◆ Exercise goal ◆
Write every line of the material again exactly, with no pictures in the copy.

==================================================

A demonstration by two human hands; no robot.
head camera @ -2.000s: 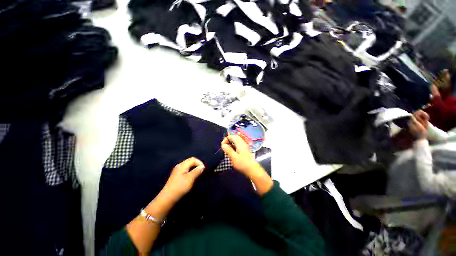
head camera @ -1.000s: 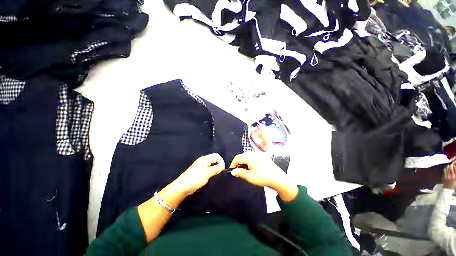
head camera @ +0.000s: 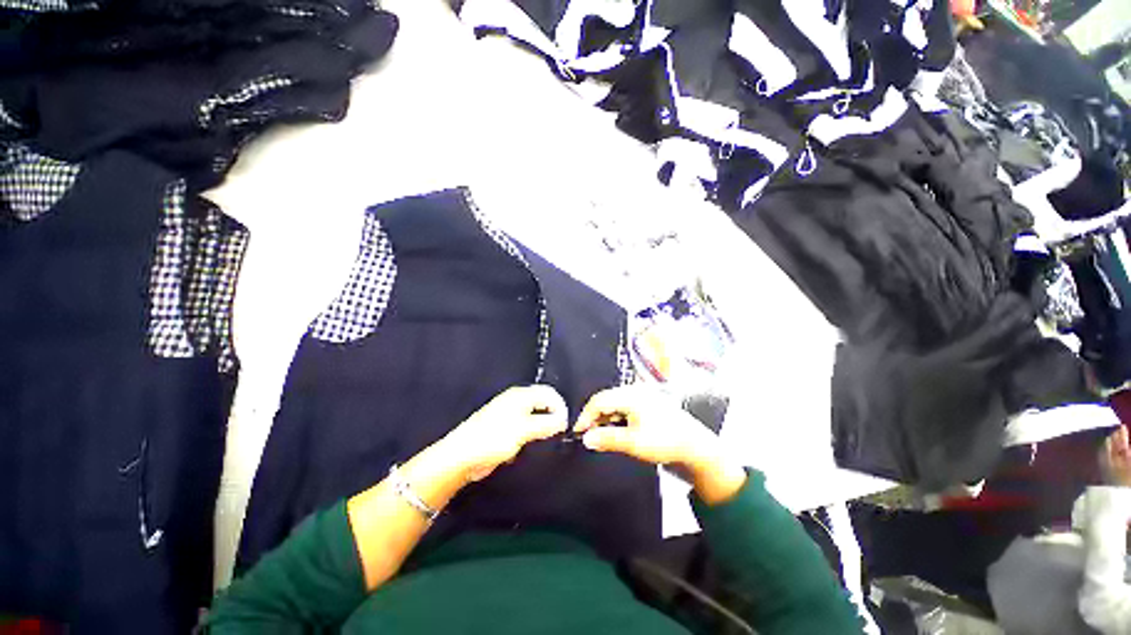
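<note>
A navy garment with checked facing at armhole and neck edge lies flat on the white table. My left hand and my right hand are nearly fingertip to fingertip over its front. The left thumb and index finger are pinched at the garment's front edge. The right fingertips are pinched together beside them, with a tiny dark thing between the hands; I cannot tell what it is. No needle or thread can be made out.
A round dish lies right of the garment, with small pieces scattered above it. Navy garments lie at left. Black garments with white trim and plain black garments cover the far and right side. A person's pale sleeve is at the right edge.
My right hand has come down from beside the dish to meet my left hand at the garment's front edge. Over the last second both hands have stayed close together. The view has shifted.
</note>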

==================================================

◆ Result for this exercise ◆
A demonstration by two human hands; no robot.
head camera @ -2.000s: 
head camera @ -1.000s: 
head camera @ +0.000s: 
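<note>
A navy garment with checked facing at armhole and neck edge lies flat on the white table. My left hand and my right hand are nearly fingertip to fingertip over its front. The left thumb and index finger are pinched at the garment's front edge. The right fingertips are pinched together beside them, with a tiny dark thing between the hands; I cannot tell what it is. No needle or thread can be made out.
A round dish lies right of the garment, with small pieces scattered above it. Navy garments lie at left. Black garments with white trim and plain black garments cover the far and right side. A person's pale sleeve is at the right edge.
My right hand has come down from beside the dish to meet my left hand at the garment's front edge. Over the last second both hands have stayed close together. The view has shifted.
</note>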

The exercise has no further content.